H. L. Mencken called elections “a sort of advance auction sale of stolen goods.” As he ramps-up for an election season, BO proves once again that he has perfected the art of robbing Peter to pay Paul. The president’s next gambit is “tax credits” for the middle class.
These are “subsidies disguised as tax cuts. In other words, they are spending in the form of direct transfers from the treasury to individuals, except that they are administered by the tax authorities rather than the agencies usually responsible for welfare.”
Social engineering is what tax credits are, as they target certain constituencies to the determinant of other, less politically powerful ones.

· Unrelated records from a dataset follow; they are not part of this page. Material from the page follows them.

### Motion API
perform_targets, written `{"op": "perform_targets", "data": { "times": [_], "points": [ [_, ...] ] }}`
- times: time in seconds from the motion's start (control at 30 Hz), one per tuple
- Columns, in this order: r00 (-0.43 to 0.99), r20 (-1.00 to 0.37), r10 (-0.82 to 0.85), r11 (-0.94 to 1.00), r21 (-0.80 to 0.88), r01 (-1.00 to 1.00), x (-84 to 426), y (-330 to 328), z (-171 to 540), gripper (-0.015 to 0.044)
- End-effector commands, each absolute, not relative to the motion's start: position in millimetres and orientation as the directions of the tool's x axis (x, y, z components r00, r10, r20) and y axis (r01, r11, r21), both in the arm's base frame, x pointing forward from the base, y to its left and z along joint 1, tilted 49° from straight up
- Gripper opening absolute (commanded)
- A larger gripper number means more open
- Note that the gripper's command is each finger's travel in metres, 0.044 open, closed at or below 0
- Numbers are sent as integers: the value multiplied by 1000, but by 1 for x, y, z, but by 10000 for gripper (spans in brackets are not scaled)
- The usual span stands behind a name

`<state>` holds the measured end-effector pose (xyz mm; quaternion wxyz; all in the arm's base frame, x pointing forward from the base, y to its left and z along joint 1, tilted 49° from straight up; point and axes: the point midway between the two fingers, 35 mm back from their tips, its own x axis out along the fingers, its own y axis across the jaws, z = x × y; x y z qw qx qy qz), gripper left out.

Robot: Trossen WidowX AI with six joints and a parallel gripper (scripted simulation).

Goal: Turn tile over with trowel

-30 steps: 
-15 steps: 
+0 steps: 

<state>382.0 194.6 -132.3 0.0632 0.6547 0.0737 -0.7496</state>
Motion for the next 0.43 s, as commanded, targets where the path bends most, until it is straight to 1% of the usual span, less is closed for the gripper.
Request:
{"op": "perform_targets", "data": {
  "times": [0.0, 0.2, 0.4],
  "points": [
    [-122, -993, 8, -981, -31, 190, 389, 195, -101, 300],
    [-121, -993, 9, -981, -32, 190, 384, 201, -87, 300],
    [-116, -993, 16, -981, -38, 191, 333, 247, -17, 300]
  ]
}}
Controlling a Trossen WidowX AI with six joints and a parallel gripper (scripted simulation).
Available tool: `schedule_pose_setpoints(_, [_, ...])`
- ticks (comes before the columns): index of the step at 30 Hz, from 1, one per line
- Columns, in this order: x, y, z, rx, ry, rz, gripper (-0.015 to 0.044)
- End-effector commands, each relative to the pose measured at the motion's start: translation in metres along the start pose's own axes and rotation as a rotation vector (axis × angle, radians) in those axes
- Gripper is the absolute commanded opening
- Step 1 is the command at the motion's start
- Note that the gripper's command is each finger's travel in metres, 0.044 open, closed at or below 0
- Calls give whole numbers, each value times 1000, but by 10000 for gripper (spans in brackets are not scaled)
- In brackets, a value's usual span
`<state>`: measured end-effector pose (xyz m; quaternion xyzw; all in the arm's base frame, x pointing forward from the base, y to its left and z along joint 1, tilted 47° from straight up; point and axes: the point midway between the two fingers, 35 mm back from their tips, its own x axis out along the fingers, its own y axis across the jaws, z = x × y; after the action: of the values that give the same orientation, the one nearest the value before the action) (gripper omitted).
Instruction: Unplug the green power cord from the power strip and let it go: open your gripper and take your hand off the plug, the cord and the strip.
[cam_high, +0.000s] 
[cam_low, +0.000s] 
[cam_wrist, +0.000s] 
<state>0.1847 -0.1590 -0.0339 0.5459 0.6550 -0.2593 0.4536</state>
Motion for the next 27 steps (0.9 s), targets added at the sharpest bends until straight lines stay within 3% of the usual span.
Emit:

Basically, “taxpayers can receive a raft of tax credits if they engage in various government-specified activities.”
You need very few brains to err on the side of growth and usher in, “lower tax rates for everybody.”
Update (Jan. 26): The familiar demand that I abandon a discussion on tax policy because I stand for abolishing the 16th, “The Number of The Beast,” is a position I’ve denounced again and again. This is what goes for libertarianism in many quarters; you sit on the fence, make nothing but tinny, tedious, purely theoretical arguments, and congratulate yourself on retaining your political purity. To repeat, this is nothing but sloth. It’s also boring, foolish and uppity without being superior.
Yes, taxation is immoral and naturally illicit. And yes, tax policy needs to be debated among the handful of intellectually curious, clever, engaged individuals, and yes, the fact that one wishes to see a return to natural justice does not preclude a pragmatic support for, say, a flat, low tax. Let the poor set the rate.